As the forming sample depth increases, the melted pools of Regions V and VI exhibit different morphology. Note that in Region VI, the melt-pool boundaries are well defined. It is noteworthy that in Regions I, II, and III, bending effects take place, mainly due to the contact forces between the aluminum sheet and the forming tool [17,20,30]. Furthermore, the melt-pools change inclination towards the building scanning direction. In these regions, the outer surfaces experienced tensile residual stresses that cause melt-pool and pores elongations. In Region III, pore alignment is evident along the melt-pool building directions. Elongated pore-form is relevant to the sample mechanical properties because of the potential increase in stress concentration magnitude values that could promote crack initiation and propagation that may lead to part premature failure [19,31,32].

On the other hand, Figure 2b and Figure 12 exhibits the region of the circumferential failure mode of the truncated pyramid part located close to Region III. In this Region III, the sample experience tensile residual stress of about 27.8 MPa, and reaches its maximum formability capacity since the sample cross-section has the lowest thickness value, as illustrated in Figure 10. Therefore, it is concluded that AM parameters such as scanning direction that influences fatigue life because of the alloy microstructure, smaller hatching spacing that can eliminate pores, power, velocity, and layer thickness that are directly link to melt-pool aspect ratio (length/width) must be appropriately adjusted to prevent premature sample failure during its service life [33,34].

5. Conclusions

XDR measurements showed that AlSi10Mg metallic sheets produced by AM technology have only compressive residual stresses on the top and bottom sheet surfaces with a maximum average magnitude value of −92 MPa. However, when these metallic sheets are subjected to SPIF post-process, the magnitude of these stresses change from compressive to tensile values on the inner surface because of bending effects that could initiate part fracture due to meridional stresses. We have also found that the maximum value of the stretching strain occurs for the forming sample depth of 9.5 mm close to the necking formation region for which the material reaches its forming limit. Moreover and during SPIF post-processing of the metallic samples, it was found that after 12 mm of sample forming depth, small cracks appeared on the surface specimens mainly due to AM microstructural defects such as pores and overlapping melting pools that hinders their formability limits. Some defects were observed close to the meridional failure region of the truncated pyramid. At this forming depth, the maximum true stress magnitude value is about 230.23 MPa, which is closed to the material yield stress value of 275 MPa.

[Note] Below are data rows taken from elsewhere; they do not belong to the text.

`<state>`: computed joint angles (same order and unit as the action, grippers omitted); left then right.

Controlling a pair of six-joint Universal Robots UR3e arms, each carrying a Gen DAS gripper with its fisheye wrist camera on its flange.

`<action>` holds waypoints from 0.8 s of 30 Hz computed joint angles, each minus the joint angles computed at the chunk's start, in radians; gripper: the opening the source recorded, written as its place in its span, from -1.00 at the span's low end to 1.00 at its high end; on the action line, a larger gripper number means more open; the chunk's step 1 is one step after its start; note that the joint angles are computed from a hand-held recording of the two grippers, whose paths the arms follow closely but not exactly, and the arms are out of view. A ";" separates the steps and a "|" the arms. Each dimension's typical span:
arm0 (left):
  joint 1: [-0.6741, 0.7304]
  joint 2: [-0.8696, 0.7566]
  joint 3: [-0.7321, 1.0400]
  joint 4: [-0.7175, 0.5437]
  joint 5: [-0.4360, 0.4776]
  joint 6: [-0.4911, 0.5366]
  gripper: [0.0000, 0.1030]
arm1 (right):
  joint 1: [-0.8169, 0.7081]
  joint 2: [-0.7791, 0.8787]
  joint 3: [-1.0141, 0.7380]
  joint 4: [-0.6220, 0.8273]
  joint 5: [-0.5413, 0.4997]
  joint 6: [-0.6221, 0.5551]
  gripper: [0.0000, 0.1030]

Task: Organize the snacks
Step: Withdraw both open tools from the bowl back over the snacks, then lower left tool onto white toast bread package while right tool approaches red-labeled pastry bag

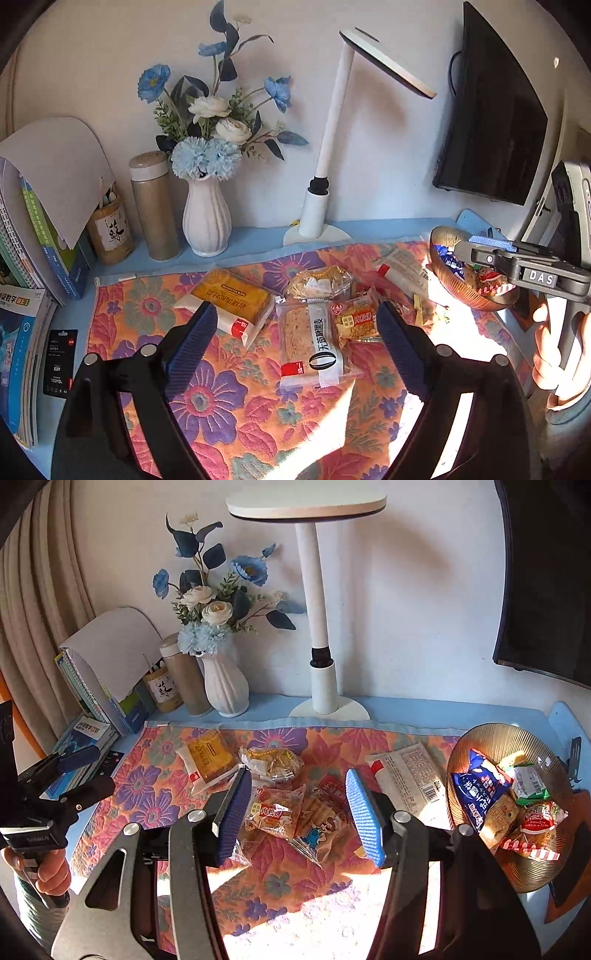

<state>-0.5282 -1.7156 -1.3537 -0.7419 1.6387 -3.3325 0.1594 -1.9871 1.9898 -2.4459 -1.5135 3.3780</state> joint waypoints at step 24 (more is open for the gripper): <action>-0.017 -0.483 0.233 -0.033 -0.084 -0.018 0.49 | -0.035 0.491 -0.068 -0.200 0.158 -0.033 -0.22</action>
<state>-0.5448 -2.1982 -1.1205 -0.7751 1.5543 -3.3510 0.1240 -1.4964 1.9222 -2.6461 -1.3559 3.3446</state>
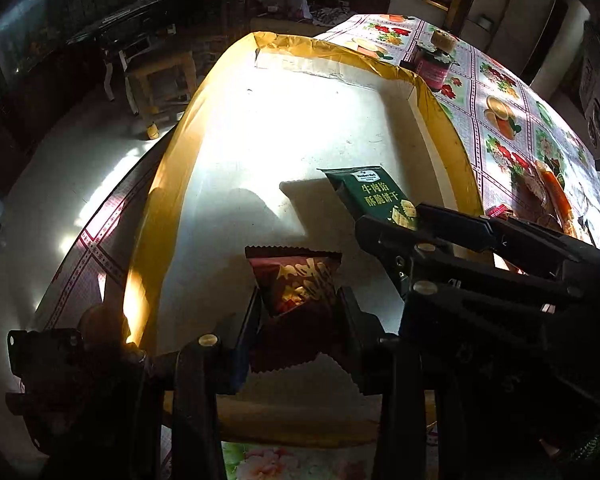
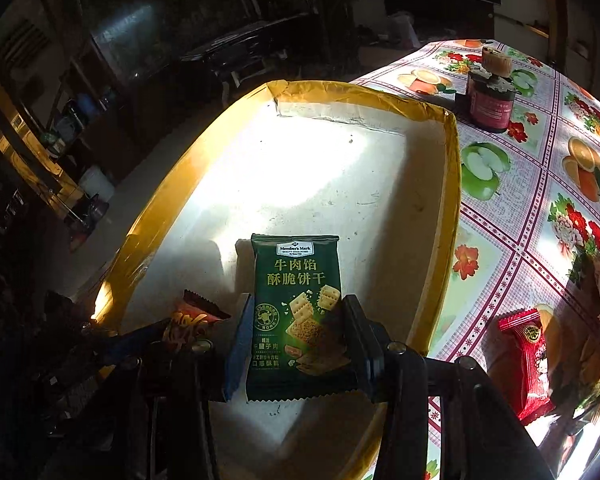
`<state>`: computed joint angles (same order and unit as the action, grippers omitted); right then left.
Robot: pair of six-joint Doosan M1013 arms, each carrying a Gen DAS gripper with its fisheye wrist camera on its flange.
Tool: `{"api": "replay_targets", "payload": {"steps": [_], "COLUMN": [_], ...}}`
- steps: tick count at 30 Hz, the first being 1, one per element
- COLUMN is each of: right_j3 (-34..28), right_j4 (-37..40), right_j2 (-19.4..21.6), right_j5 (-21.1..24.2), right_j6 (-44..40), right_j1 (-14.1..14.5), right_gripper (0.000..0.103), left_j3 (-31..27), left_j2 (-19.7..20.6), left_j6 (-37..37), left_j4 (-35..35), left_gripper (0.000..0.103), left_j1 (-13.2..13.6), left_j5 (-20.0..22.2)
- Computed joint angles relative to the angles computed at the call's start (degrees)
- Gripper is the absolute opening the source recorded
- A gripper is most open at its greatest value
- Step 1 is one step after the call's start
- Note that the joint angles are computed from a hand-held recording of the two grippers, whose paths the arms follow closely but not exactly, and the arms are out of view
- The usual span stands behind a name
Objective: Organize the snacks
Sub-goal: 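Carry the red-brown packet with the left tool while the right tool carries the green pack over the tray, then open both tools to drop the two packets into the tray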
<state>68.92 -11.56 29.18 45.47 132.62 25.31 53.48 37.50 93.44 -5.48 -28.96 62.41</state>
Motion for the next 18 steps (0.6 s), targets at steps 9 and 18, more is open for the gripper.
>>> {"api": "replay_targets", "payload": {"steps": [9, 18], "right_j3": [-0.79, 7.36], "right_j4": [-1.63, -12.57], "right_j2": [0.11, -6.85], "right_j5": [1.73, -3.34], "right_j6": [-1.00, 12.72], "right_j1": [0.43, 2.02], "right_gripper": [0.055, 0.060], "left_j3": [0.78, 4.06], "left_j2": [-0.81, -4.12], "left_j6": [-0.51, 0.18], "left_j4": [1.14, 0.52], "left_gripper": [0.046, 0.054], "left_j1": [-0.19, -0.59], "left_j5": [-1.17, -5.57]}}
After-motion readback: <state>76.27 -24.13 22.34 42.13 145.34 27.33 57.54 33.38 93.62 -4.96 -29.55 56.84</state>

The experimental samples had sufficient strength to withstand the forming forces that were acting upon them during the SPIF process without failure until they reached a forming depth average value close to 12 mm. However, if sample defects are removed by adjusting the AM parameters and by subjecting the printed metallic parts to the hipping process (hot isostatic pressing for additive manufacturing densification), an increase in the forming depth and fatigue strength will be possible. Therefore, it is concluded that if a part built by metal AM technologies is to be used, a careful examination of its mechanical properties needs to be done before moving it into certification process and full product service. In this sense, this study provides information regarding the variation of residual stresses on the inner and outer surfaces of the metallic samples, and how their magnitude values vary during the SPIF post processing of the fabricated parts in an attempt to emulate their structural response if these are further subjected to external loads during their service life.